- **TASK**
Output the whole listing below exactly, omitting the images.

- **DATA PROVIDED**
********

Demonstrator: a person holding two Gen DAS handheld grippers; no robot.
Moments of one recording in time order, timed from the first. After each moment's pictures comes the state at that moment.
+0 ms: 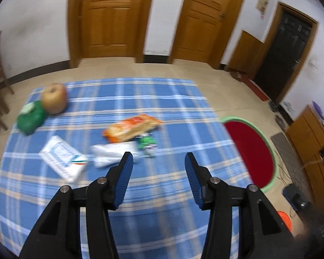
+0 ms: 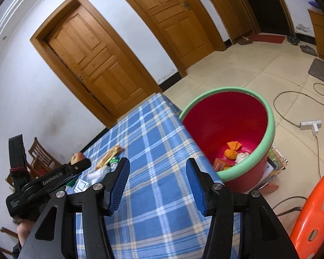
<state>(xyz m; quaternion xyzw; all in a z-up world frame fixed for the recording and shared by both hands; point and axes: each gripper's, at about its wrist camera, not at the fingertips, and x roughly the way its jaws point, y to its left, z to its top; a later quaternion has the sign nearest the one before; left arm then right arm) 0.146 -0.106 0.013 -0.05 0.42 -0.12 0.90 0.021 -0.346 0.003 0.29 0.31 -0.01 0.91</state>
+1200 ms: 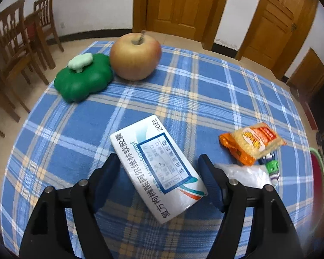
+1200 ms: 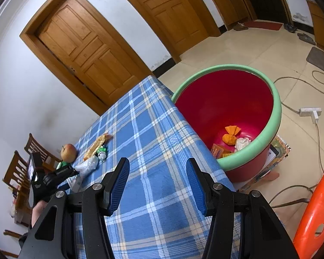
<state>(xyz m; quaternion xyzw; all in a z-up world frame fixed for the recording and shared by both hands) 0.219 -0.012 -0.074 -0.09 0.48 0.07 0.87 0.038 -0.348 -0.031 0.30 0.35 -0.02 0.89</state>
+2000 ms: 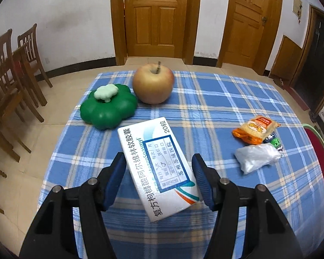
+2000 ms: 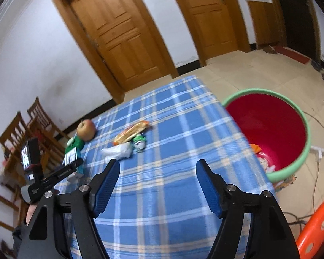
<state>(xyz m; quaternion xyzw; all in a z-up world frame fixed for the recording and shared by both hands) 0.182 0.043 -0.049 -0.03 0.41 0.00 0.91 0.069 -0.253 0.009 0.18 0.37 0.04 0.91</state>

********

- **SOLUTION FOR THIS PROBLEM**
Demonstrator: a person holding two Gen DAS handheld grippers; no robot.
Moments of one recording in time order, timed from the first. After each moment's pictures comes the state at that moment.
+0 ms: 
+0 ms: 
<state>(xyz m; quaternion xyzw; all in a z-up world frame fixed for the recording and shared by both hands; point and axes: each gripper's, at about its wrist camera, not at the fingertips, and x roughly the way its jaws point, y to its left, z to its top; a later quaternion has the sign nearest the one before; left arm then right arm) 0.146 -0.106 0.013 -0.05 0.42 -0.12 0.90 0.021 -0.346 0.003 0.29 0.31 -0.01 0.91</state>
+1200 ms: 
+1200 ms: 
<state>(xyz m; quaternion xyzw; all in a z-up world frame fixed for the recording and shared by both hands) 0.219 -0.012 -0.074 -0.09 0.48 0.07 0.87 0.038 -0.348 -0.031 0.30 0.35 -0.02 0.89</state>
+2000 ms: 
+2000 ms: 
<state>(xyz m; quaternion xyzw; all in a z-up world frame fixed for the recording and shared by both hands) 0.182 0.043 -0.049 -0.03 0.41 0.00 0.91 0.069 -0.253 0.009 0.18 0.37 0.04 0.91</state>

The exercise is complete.